Task data section start

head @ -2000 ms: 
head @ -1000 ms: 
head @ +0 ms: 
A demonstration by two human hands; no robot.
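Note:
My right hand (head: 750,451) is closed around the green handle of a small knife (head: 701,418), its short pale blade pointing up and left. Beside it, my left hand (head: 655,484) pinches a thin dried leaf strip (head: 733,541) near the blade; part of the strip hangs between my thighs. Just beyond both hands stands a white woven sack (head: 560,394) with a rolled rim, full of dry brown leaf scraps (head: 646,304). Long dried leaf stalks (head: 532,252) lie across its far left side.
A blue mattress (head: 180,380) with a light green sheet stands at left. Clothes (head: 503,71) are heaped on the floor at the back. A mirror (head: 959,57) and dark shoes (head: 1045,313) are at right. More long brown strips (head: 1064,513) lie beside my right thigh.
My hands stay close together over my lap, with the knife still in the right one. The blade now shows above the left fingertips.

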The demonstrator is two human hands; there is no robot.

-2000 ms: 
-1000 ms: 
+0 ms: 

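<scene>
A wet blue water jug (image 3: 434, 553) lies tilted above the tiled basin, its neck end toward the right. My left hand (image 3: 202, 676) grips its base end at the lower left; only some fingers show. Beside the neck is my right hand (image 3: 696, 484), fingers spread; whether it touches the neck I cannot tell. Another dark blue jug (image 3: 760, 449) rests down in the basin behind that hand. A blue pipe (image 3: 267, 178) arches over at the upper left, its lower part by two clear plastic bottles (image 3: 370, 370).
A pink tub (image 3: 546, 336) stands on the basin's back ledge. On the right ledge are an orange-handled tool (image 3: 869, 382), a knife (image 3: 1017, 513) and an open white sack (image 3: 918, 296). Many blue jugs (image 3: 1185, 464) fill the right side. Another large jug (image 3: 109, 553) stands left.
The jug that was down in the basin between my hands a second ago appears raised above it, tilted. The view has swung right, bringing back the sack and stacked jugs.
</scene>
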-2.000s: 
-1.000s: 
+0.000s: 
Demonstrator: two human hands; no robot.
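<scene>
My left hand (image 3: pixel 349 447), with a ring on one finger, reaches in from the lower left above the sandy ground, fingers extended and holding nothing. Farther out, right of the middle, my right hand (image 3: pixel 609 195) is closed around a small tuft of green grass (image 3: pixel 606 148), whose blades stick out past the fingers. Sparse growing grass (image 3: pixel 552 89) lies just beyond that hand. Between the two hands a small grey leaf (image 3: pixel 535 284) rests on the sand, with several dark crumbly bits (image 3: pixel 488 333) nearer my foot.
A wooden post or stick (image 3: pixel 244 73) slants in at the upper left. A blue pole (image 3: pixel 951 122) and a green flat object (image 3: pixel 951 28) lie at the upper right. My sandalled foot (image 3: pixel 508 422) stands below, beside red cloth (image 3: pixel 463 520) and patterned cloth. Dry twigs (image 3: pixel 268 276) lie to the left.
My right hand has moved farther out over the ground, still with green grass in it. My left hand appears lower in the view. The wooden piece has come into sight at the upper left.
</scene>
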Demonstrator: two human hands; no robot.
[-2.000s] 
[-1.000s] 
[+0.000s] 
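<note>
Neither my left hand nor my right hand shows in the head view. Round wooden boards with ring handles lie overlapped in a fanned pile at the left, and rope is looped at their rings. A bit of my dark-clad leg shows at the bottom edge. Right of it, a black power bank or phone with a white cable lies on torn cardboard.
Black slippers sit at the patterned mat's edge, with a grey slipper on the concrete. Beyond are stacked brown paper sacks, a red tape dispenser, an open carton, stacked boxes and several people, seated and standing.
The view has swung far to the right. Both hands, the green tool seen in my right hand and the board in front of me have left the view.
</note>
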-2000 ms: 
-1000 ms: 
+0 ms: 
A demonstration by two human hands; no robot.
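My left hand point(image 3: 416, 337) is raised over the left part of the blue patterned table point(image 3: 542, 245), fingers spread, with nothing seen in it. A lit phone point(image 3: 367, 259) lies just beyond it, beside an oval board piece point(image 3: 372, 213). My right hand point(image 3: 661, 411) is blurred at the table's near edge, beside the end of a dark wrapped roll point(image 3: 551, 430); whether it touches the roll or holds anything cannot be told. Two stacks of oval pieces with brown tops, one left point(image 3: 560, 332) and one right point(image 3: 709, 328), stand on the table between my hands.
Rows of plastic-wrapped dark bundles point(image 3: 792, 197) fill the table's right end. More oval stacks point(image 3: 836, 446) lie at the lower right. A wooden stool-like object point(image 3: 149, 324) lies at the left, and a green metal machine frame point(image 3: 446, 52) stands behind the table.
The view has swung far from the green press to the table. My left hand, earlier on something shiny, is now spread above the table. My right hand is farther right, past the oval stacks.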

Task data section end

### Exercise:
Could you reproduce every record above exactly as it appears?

### Answer box:
head @ -2000 ms: 
head @ -1000 ms: 
head @ +0 ms: 
A demonstration by two human hands; no robot.
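Note:
My right hand (head: 750,451) is closed around the green handle of a small knife (head: 701,418), its short pale blade pointing up and left. Beside it, my left hand (head: 655,484) pinches a thin dried leaf strip (head: 733,541) near the blade; part of the strip hangs between my thighs. Just beyond both hands stands a white woven sack (head: 560,394) with a rolled rim, full of dry brown leaf scraps (head: 646,304). Long dried leaf stalks (head: 532,252) lie across its far left side.
A blue mattress (head: 180,380) with a light green sheet stands at left. Clothes (head: 503,71) are heaped on the floor at the back. A mirror (head: 959,57) and dark shoes (head: 1045,313) are at right. More long brown strips (head: 1064,513) lie beside my right thigh.
My hands stay close together over my lap, with the knife still in the right one. The blade now shows above the left fingertips.
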
The demonstrator is two human hands; there is no robot.

-2000 ms: 
-1000 ms: 
+0 ms: 

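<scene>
A wet blue water jug (image 3: 434, 553) lies tilted above the tiled basin, its neck end toward the right. My left hand (image 3: 202, 676) grips its base end at the lower left; only some fingers show. Beside the neck is my right hand (image 3: 696, 484), fingers spread; whether it touches the neck I cannot tell. Another dark blue jug (image 3: 760, 449) rests down in the basin behind that hand. A blue pipe (image 3: 267, 178) arches over at the upper left, its lower part by two clear plastic bottles (image 3: 370, 370).
A pink tub (image 3: 546, 336) stands on the basin's back ledge. On the right ledge are an orange-handled tool (image 3: 869, 382), a knife (image 3: 1017, 513) and an open white sack (image 3: 918, 296). Many blue jugs (image 3: 1185, 464) fill the right side. Another large jug (image 3: 109, 553) stands left.
The jug that was down in the basin between my hands a second ago appears raised above it, tilted. The view has swung right, bringing back the sack and stacked jugs.
</scene>
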-2.000s: 
-1.000s: 
+0.000s: 
Demonstrator: two human hands; no robot.
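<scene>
My left hand (image 3: pixel 349 447), with a ring on one finger, reaches in from the lower left above the sandy ground, fingers extended and holding nothing. Farther out, right of the middle, my right hand (image 3: pixel 609 195) is closed around a small tuft of green grass (image 3: pixel 606 148), whose blades stick out past the fingers. Sparse growing grass (image 3: pixel 552 89) lies just beyond that hand. Between the two hands a small grey leaf (image 3: pixel 535 284) rests on the sand, with several dark crumbly bits (image 3: pixel 488 333) nearer my foot.
A wooden post or stick (image 3: pixel 244 73) slants in at the upper left. A blue pole (image 3: pixel 951 122) and a green flat object (image 3: pixel 951 28) lie at the upper right. My sandalled foot (image 3: pixel 508 422) stands below, beside red cloth (image 3: pixel 463 520) and patterned cloth. Dry twigs (image 3: pixel 268 276) lie to the left.
My right hand has moved farther out over the ground, still with green grass in it. My left hand appears lower in the view. The wooden piece has come into sight at the upper left.
</scene>
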Demonstrator: two human hands; no robot.
[-2.000s] 
[-1.000s] 
[+0.000s] 
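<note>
Neither my left hand nor my right hand shows in the head view. Round wooden boards with ring handles lie overlapped in a fanned pile at the left, and rope is looped at their rings. A bit of my dark-clad leg shows at the bottom edge. Right of it, a black power bank or phone with a white cable lies on torn cardboard.
Black slippers sit at the patterned mat's edge, with a grey slipper on the concrete. Beyond are stacked brown paper sacks, a red tape dispenser, an open carton, stacked boxes and several people, seated and standing.
The view has swung far to the right. Both hands, the green tool seen in my right hand and the board in front of me have left the view.
</note>
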-2000 ms: 
-1000 ms: 
+0 ms: 
A demonstration by two human hands; no robot.
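My left hand point(image 3: 416, 337) is raised over the left part of the blue patterned table point(image 3: 542, 245), fingers spread, with nothing seen in it. A lit phone point(image 3: 367, 259) lies just beyond it, beside an oval board piece point(image 3: 372, 213). My right hand point(image 3: 661, 411) is blurred at the table's near edge, beside the end of a dark wrapped roll point(image 3: 551, 430); whether it touches the roll or holds anything cannot be told. Two stacks of oval pieces with brown tops, one left point(image 3: 560, 332) and one right point(image 3: 709, 328), stand on the table between my hands.
Rows of plastic-wrapped dark bundles point(image 3: 792, 197) fill the table's right end. More oval stacks point(image 3: 836, 446) lie at the lower right. A wooden stool-like object point(image 3: 149, 324) lies at the left, and a green metal machine frame point(image 3: 446, 52) stands behind the table.
The view has swung far from the green press to the table. My left hand, earlier on something shiny, is now spread above the table. My right hand is farther right, past the oval stacks.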

Nothing remains to be added to the response.